= Frederick Pilon =

Irish actor and dramatist (1750-1788)

Frederick Pilon (1750–1788) was an Irish actor and dramatist.

==Life==
Born in Cork, Pilon was educated there and then was sent to Edinburgh University to study medicine. He appeared at the Edinburgh Theatre as Oroonoko, in Thomas Southerne's play of that name; and then joined a minor repertory company, for some years.

Pilon drifted to London, where William Griffin the bookseller employed him on The Morning Post. After Griffin's death, he took on literary hack work until he began to write for the stage. Employed with some regularity at Covent Garden Theatre, he moved in time to Drury Lane Theatre. There Thomas Carter composed music for his Fair American libretto: Pilon would not pay, Carter sued, and Pilon lay low.
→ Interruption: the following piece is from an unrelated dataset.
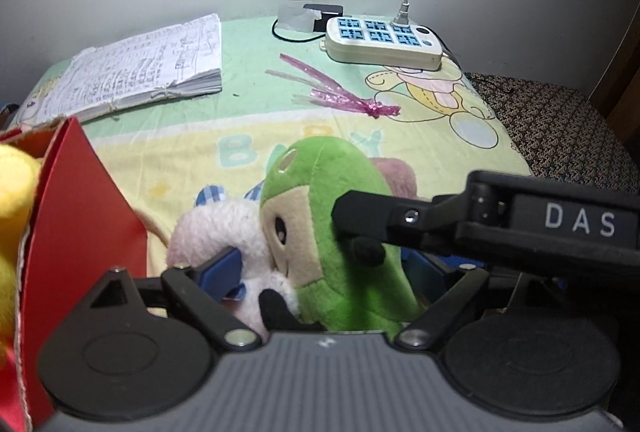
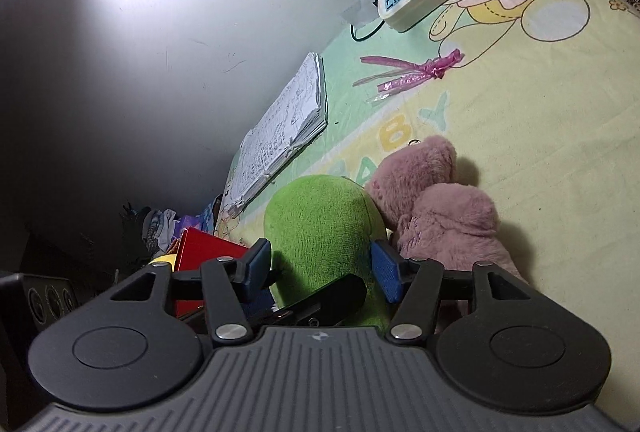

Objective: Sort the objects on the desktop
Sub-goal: 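Close the right gripper on the green plush's body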

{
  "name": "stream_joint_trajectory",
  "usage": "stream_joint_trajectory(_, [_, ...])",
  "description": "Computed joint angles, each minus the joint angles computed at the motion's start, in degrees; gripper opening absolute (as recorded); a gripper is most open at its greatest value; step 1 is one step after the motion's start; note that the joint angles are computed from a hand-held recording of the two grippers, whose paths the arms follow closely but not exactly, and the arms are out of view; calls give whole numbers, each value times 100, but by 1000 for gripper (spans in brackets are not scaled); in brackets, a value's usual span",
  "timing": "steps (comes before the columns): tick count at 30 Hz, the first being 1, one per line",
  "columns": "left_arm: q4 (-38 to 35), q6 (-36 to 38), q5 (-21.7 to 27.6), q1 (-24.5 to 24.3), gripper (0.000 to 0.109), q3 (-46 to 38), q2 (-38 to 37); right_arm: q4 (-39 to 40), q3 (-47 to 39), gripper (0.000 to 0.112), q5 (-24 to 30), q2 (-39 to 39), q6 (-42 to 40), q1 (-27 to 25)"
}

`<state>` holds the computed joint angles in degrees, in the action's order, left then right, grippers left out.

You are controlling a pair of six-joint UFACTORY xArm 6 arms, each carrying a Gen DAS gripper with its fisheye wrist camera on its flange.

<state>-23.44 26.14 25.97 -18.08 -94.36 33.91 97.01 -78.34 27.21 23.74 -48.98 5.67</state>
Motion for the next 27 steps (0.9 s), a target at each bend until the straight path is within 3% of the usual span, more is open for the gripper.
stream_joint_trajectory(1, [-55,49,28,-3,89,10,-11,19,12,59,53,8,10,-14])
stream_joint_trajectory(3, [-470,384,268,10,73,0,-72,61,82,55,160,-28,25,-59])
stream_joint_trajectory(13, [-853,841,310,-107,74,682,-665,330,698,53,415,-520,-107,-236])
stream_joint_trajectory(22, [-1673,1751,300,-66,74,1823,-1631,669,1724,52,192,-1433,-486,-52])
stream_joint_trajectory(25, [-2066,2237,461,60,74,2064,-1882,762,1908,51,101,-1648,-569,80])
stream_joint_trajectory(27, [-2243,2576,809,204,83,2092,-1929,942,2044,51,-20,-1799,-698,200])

Pilon died at Lambeth on 17 January 1788.

==Works==
Pilon as a playwright has been thought a follower of Richard Cumberland, an associate of the Della Cruscans, and an admirer of Anthony Pasquin. He wrote the following dramas, mostly ephemeral, all of which were published, besides the pantomime:

- The Invasion, or a Trip to Brighthelmstone, farce, performed at Covent Garden Theatre, on 4 November 1778 with Lee Lewis in the main part Cameleon. It was repeated twenty-four times during the season, and later was several times revived. This work ran simultaneously with The Camp, which also made play of the invasion scare of the time.
- The Liverpool Prize, Covent Garden 22 February 1779, with John Quick in the main part.
- Illumination, or the Glazier's Conspiracy, a prelude, suggested by the illuminations on Admiral Keppel's acquittal, acted on 12 April 1779 for Lee Lewis's benefit.
- The Device, or the Deaf Doctor; when first produced on 27 September 1779, it was unpopular, but, revived with alterations as The Deaf Lover, on 2 February 1780, it achieved some success.
- The Touchstone, 1779, pantomime.
- The Siege of Gibraltar, a musical farce (25 April 1780), celebrated Rodney's victory in the Great Siege of Gibraltar.
- The Humours of an Election, a farce (19 October 1780), satirised electoral corruption.
- Thelyphthora, or more Wives than One, a farce, satirising the book Thelyphthora by Martin Madan, was produced on 8 March 1781, and was withdrawn after the second night.
- At Drury Lane, Pilon produced, on 18 May 1782, The Fair American, a comic opera, crudely plagiarised from the Adventures of Five Hours by Samuel Tuke.
- Aerostation, or the Templar's Stratagem (29 October 1784), dealt with the vogue for ballooning.
- Barataria, or Sancho turned Governor (29 March 1785), adapted from Thomas d'Urfey. "Pure farce".
- He Would Be a Soldier, a comedy, after being rejected by George Colman, was performed at Covent Garden on 18 November 1786, with success.

An unpublished adaptation of All's Well That Ends Well was in three acts, and considered representative of contemporary taste. Cuts fell on the early parts, and the centre of attention was the character of Parolles. It was performed in 1785 at the Haymarket Theatre.

Pilon published in 1785 an expanded edition of George Alexander Stevens's Essay on Heads, which Lee Lewis had been performing from 1780. The Lecture was a popular one-man show, a two-hour performance piece that Stevens had acted as a monologue, with a range of papier-mâché busts and wigs, from 1764. Lewis had purchased the Lecture from Stevens, and this edition had a prologue by Pilon, and An Essay on Satire of his own. Pilon also adapted The French Flogged (1755) by Stevens (a droll for Edward Shuter) for performance at Cork in 1780.

Pilon published also:

- The Drama, an anonymous poem, 1775.
- An Essay on the Character of Hamlet as performed by Mr. Henderson (anonymous), London, 1777. On John Henderson.

==Family==
In 1787 Pilon married a Miss Drury of Kingston, Surrey.